One key factor in non-androgenic male pattern baldness is Dickkopf1 (DKK-1), which promotes catagen. It is suggested that DKK-1 blocks Wnt signaling by preventing β-catenin activation and instead activating the pro-apoptotic protein Bax, inducing apoptosis in outer root sheath keratinocytes. Current research supports that DKK-1 causes anagen to catagen induction leading to pattern baldness, which is commonly shown by older male populations [144].
The main cause of male pattern baldness in response to hormones or androgenic alopecia is due to dihydrotesterone, which is produced by balding dermal papillae. Presence of dihydrotesterone in HF occurs either through the DP capillaries, as it is normally circulated in the blood, or by conversion of testosterone in balding DP cells. Presence of dihydrotesterone causes upregulation of IL-6 that in turn promotes the expression of the IL-6 receptor along with glycoprotein 130 in keratinocytes and matrix cells.
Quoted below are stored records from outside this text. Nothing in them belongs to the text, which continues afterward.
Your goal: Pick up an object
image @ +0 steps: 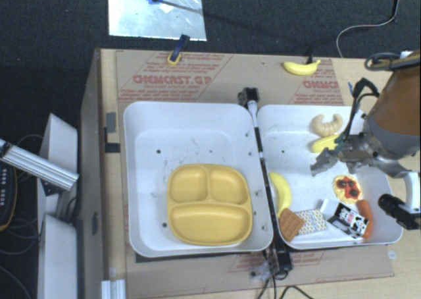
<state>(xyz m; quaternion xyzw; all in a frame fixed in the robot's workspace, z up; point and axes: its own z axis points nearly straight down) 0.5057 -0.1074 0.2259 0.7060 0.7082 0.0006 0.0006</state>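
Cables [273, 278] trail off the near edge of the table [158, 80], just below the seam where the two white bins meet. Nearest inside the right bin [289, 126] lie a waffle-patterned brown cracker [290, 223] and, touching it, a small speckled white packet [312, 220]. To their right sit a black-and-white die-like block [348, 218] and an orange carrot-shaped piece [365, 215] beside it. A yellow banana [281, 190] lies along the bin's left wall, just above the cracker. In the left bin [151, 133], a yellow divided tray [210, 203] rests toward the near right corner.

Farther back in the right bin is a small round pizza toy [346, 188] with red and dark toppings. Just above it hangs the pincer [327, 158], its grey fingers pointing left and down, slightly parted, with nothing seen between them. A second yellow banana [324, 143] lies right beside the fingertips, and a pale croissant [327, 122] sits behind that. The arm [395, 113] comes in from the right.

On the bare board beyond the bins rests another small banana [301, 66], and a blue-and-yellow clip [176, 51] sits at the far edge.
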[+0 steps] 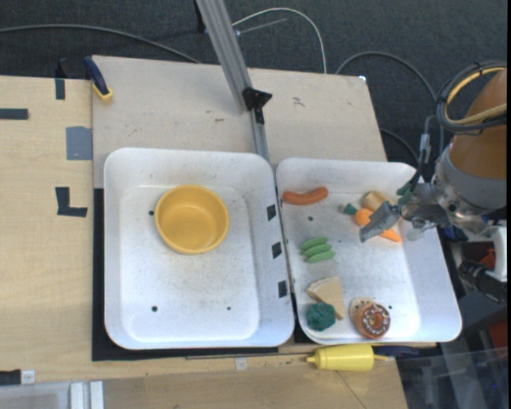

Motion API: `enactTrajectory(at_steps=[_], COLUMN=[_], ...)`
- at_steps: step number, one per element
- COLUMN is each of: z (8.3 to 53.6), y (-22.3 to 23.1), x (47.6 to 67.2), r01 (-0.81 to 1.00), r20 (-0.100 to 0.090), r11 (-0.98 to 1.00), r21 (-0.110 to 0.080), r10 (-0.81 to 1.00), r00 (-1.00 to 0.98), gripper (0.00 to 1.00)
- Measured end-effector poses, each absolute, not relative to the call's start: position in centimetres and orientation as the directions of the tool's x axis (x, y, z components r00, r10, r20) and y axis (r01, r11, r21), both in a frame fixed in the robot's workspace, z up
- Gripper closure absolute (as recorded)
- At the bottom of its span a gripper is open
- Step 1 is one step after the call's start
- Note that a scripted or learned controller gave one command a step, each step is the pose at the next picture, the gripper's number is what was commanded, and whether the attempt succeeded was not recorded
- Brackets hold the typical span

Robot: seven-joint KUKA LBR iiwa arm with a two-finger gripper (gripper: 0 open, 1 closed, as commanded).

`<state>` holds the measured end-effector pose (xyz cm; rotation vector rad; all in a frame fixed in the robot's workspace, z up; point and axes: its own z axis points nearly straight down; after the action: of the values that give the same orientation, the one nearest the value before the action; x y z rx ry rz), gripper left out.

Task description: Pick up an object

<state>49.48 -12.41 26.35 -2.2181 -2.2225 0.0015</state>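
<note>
- Bench [196,118]: pale surface under both bins, wood-toned panel at its left side, dark floor beyond its far edge.
- Left bin [128,313]: shallow, white, speckled; touching the right bin along the centre seam.
- Right bin [426,301]: shallow, white; holding the small items listed below.
- Arm [481,143]: grey with orange band, reaching in over the right bin's right edge, near its far right corner.
- Metal bar [230,49]: slanting from the top edge down to the far end of the seam between the bins.
- Yellow bowl [192,218]: upright, in the left bin, towards its far side, left of centre.
- Yellow bottle [345,358]: lying on the bench, just outside the right bin's near edge.
- Gripper [383,224]: low over the right bin's far right area, fingertips at the carrot; opening width cannot be told.
- Carrot [383,221]: orange, at the fingertips; clamped or merely touched cannot be told.
- Sausage [305,196]: near the right bin's far left corner.
- Sandwich wedge [327,292]: near the right bin's near edge, left of centre.
- Doughnut [373,318]: just right of the wedge, by the near edge.
- Green pods [318,249]: left of centre in the right bin.
- Teal lump [321,315]: touching the wedge's near side.
</note>
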Motion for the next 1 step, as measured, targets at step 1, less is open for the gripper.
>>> enactTrajectory(at_steps=[1], z=[26.35], y=[-12.41], x=[49.48], r01=[1.000], r20=[0.001], r11=[0.002], r21=[-0.002], r10=[1.000], r00=[-0.002], gripper=[0.00])
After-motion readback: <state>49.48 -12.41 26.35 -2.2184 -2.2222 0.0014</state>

The outcome of this IL-6-upregulated expression is inhibition of the hair shaft elongation with simultaneous suppression of matrix cells proliferation. Studies in this regard have shown that IL-6 expression induces anagen-catagen progression [145].
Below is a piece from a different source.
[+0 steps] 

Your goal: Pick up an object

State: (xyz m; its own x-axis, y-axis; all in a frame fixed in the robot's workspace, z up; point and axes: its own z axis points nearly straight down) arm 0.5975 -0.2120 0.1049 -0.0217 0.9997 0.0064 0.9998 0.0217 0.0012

Shh pathway is known to play an important role in both embryonic hair development as well as in the normal cycling of adult HF, and implies in the induction of anagen phase accompanied by hair growth [82]. Certain defects related to catagen HF arrest can be treated with the ectopic activation of Shh pathway that promotes catagen to anagen transition, restoring normal hair growth. However, caution must be taken, as excessive Shh activation can lead to skin cancer.
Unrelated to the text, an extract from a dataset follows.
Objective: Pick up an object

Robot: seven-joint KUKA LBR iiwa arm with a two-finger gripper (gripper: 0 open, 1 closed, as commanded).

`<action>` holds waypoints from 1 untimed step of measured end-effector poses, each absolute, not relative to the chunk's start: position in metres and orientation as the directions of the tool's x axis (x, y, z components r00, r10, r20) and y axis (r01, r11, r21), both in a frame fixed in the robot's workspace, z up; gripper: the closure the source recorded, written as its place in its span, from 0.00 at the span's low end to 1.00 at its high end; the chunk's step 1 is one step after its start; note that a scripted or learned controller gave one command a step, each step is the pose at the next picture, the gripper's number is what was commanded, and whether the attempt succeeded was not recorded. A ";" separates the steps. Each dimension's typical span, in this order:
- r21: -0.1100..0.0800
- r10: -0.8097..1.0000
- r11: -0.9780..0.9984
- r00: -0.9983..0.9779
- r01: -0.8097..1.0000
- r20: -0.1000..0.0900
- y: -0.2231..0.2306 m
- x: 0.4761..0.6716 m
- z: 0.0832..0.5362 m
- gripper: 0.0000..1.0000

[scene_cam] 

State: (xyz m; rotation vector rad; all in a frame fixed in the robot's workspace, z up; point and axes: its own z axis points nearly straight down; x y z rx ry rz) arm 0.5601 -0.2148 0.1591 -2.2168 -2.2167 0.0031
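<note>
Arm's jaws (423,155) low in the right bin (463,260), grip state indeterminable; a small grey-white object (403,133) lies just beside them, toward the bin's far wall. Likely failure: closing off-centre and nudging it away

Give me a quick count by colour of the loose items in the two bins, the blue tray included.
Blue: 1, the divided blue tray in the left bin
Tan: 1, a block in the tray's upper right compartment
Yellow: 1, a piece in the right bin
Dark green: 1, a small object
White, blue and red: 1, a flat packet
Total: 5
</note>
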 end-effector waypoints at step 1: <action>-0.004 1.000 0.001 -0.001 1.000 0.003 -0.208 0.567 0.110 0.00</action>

A few miRNAs have been implicated in male patterned baldness. Recent evidence has demonstrated upregulation of miR-221, miR-125b, miR-106a and miR-410 in balding papilla cells [146]. miRNAs have an established role in the functioning of androgenic receptors [147]. Androgen secretion affects hair color and size via the hair growth cycle. miR-221 targets functioning of receptor tyrosine kinase, c-kit, and the cyclin-dependent kinase inhibitors p27/kip1 and p57/kip2 [148]. miR-221 may impede SCF/c-kit signaling, which is involved in melanocyte migration and maintaining pigmentation. To date, no specific role has been assigned to these miRNAs, and further research is necessary to evaluate their upregulation in alopecia or male patterned baldness.